_Aim of the exercise_
Find the lines of the material below that include the string "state", then copy each one.

(Data segment Opens)

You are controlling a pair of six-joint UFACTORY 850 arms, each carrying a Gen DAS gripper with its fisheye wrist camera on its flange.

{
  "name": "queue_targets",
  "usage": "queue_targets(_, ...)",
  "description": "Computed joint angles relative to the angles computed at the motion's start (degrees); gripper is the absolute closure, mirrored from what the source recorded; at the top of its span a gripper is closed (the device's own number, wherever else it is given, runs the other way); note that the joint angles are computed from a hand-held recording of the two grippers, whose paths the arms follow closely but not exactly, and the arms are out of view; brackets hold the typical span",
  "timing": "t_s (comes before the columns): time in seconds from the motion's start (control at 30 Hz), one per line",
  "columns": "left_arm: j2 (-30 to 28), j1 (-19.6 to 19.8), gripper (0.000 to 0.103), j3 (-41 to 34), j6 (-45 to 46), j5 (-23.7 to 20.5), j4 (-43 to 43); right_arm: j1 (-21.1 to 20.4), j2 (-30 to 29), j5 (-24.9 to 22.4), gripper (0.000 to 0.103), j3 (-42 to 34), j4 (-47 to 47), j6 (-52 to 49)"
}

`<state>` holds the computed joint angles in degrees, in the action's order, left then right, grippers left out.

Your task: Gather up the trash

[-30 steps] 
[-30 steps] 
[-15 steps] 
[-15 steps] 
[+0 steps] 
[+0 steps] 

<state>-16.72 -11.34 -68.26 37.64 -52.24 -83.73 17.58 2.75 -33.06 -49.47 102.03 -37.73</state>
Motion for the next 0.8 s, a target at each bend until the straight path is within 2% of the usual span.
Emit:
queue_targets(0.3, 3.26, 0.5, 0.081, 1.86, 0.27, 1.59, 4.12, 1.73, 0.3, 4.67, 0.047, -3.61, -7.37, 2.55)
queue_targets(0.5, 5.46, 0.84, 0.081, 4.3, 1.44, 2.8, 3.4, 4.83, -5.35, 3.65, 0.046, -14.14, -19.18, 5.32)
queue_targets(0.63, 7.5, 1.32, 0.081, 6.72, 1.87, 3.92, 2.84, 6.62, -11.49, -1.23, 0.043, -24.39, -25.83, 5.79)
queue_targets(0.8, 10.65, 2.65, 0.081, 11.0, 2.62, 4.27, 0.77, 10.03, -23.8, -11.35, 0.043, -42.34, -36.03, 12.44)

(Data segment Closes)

_Output of the exercise_
`<state>` holds the computed joint angles in degrees, in the action's order, left then right, grippers left out.
<state>-16.72 -11.34 -68.26 37.64 -52.24 -83.73 17.58 2.75 -33.06 -49.47 102.03 -37.73</state>

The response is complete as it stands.